I am not sure whether they are correct diagnosises. And how can I solve the issue next, substitued the Poission process with others, negative binomial process for example, or other solutions? Would it be possible to give me some valuable suggesions, please?

In the end, the figure shown previously was the 95% CI of 100 simulations, and I agree with you that it's more useful to plot the individual simulated paths, and I will plot simulated paths with your suggestion in future.

And once again I express my sincere thanks for your help.
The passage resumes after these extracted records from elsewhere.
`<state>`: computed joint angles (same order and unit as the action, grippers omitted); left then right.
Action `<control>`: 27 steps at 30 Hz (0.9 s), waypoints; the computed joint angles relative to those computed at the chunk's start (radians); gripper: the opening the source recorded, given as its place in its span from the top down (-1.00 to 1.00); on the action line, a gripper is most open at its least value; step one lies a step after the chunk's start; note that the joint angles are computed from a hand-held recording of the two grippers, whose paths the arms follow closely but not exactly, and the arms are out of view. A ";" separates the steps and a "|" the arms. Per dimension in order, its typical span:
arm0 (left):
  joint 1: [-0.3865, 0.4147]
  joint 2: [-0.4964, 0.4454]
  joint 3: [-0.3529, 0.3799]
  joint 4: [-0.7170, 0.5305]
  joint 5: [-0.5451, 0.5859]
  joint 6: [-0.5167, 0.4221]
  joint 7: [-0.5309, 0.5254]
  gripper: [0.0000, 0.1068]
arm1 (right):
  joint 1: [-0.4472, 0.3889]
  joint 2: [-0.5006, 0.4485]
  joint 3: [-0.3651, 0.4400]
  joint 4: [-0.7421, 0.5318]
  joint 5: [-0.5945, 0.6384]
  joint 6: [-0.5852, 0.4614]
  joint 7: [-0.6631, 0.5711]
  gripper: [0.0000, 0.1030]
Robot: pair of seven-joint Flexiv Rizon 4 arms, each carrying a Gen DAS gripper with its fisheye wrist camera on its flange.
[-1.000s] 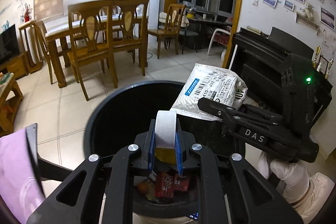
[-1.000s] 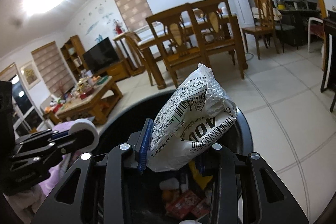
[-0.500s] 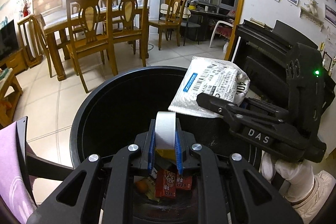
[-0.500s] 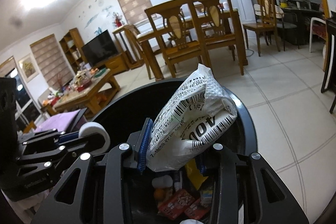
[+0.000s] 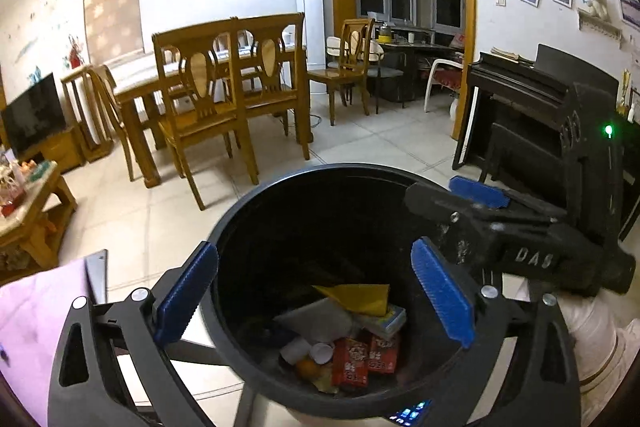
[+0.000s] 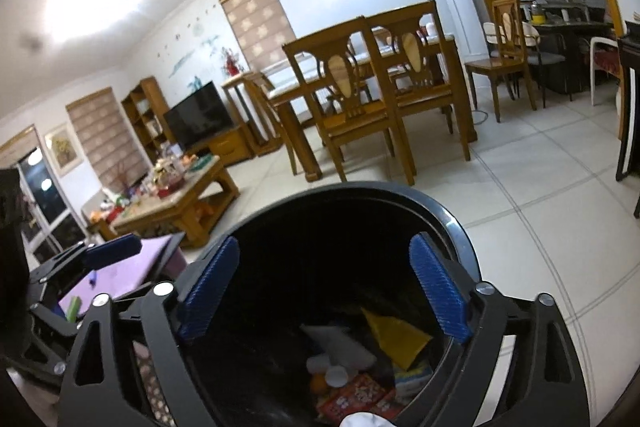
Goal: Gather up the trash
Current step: 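Move both tools away from the bin back toward the table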
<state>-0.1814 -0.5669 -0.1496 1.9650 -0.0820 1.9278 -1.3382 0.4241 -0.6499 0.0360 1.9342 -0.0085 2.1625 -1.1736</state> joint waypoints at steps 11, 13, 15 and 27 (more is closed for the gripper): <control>0.053 0.100 0.021 0.130 0.019 0.068 -0.049 -0.83 | 0.085 0.049 -0.014 0.011 0.089 -0.024 0.008 -0.90; 0.073 0.122 0.025 0.159 0.030 0.081 -0.062 -0.83 | 0.096 0.047 -0.013 0.003 0.083 -0.012 -0.001 -0.90; 0.086 0.145 0.037 0.188 0.036 0.099 -0.073 -0.83 | 0.155 0.045 -0.061 -0.001 0.116 0.009 -0.044 -0.90; 0.247 0.266 0.070 0.344 0.147 0.160 -0.173 -0.83 | 0.290 0.040 -0.039 -0.100 0.172 -0.043 -0.235 -0.90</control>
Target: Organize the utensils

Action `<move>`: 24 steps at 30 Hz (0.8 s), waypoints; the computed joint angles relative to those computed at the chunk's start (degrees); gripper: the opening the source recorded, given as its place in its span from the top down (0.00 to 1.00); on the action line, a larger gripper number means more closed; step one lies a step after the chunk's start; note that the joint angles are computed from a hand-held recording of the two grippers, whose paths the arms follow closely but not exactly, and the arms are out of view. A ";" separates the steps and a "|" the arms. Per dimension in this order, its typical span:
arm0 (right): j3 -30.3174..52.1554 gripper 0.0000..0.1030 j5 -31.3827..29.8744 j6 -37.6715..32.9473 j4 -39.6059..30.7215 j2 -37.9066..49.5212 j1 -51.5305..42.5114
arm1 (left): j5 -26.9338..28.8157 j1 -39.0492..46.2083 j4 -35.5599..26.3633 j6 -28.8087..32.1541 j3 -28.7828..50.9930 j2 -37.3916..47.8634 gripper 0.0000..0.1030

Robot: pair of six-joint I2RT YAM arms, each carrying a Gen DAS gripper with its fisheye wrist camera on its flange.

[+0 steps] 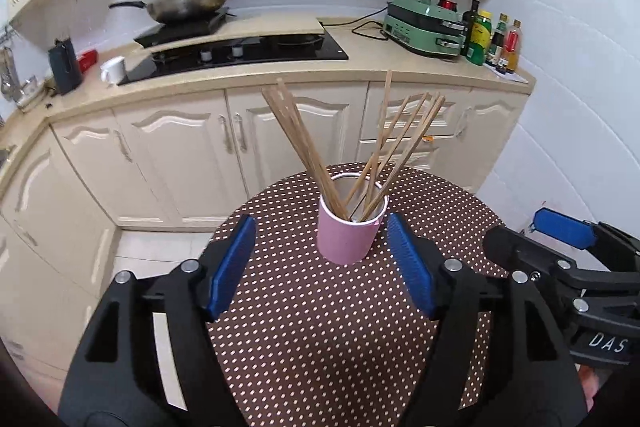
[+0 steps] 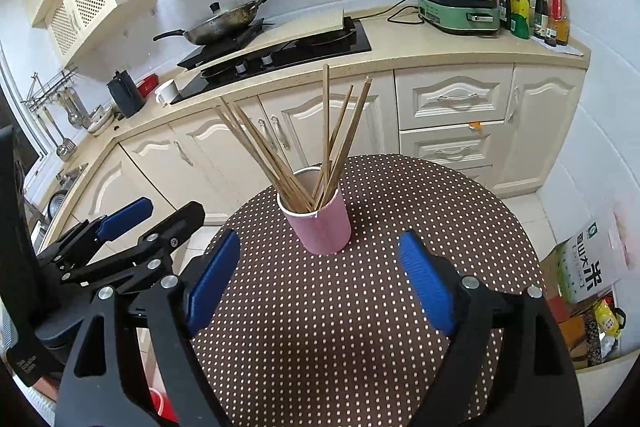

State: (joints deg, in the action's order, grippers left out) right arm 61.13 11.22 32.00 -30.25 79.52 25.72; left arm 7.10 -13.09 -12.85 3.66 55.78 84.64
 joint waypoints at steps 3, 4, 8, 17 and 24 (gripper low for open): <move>-0.98 0.23 0.31 0.55 -1.78 -3.09 0.55 | -1.13 -0.60 -3.43 -2.19 -1.12 -4.01 0.29; -1.42 0.23 0.06 0.53 -2.21 -4.20 0.61 | -1.81 -1.06 -4.25 -3.15 -2.15 -6.10 0.28; -3.29 0.23 -1.14 -1.54 -4.10 -9.06 0.63 | -7.55 -4.06 -6.33 -5.85 -6.01 -13.57 0.21; -6.36 0.23 -1.00 -3.60 -10.92 -19.94 2.49 | -17.29 -12.67 -15.08 -12.76 -10.85 -28.51 0.19; -6.29 0.20 4.17 -0.27 -16.90 -27.76 7.51 | -24.66 -21.08 -21.93 -16.26 -11.14 -37.82 0.19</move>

kingaa commented 4 years ago

These results prompted me that the reason of failure of pfilter with cases may include:

  • the variance of cases is so large that the Poisson process cannot catch it;
  • there are some characters that the model didn't catch. I am not sure whether they are correct diagnoses. And how can I solve the issue next, substituted the Poisson process with others, negative binomial process for example, or other solutions? Would it be possible to give me some valuable suggestions, please?

I am not sure these are the correct diagnoses either, but they seem to be consistent with what we observe so far. I suggest you try replacing the Poisson measurement model with one that has some overdispersion. For example, a negative binomial measurement model, as for example was done here.

MathGIS commented 4 years ago

@kingaa Thank you very much! I'll try it.

kingaa commented 4 years ago

I'll close this issue now, but feel free to re-open it if more discussion is warranted.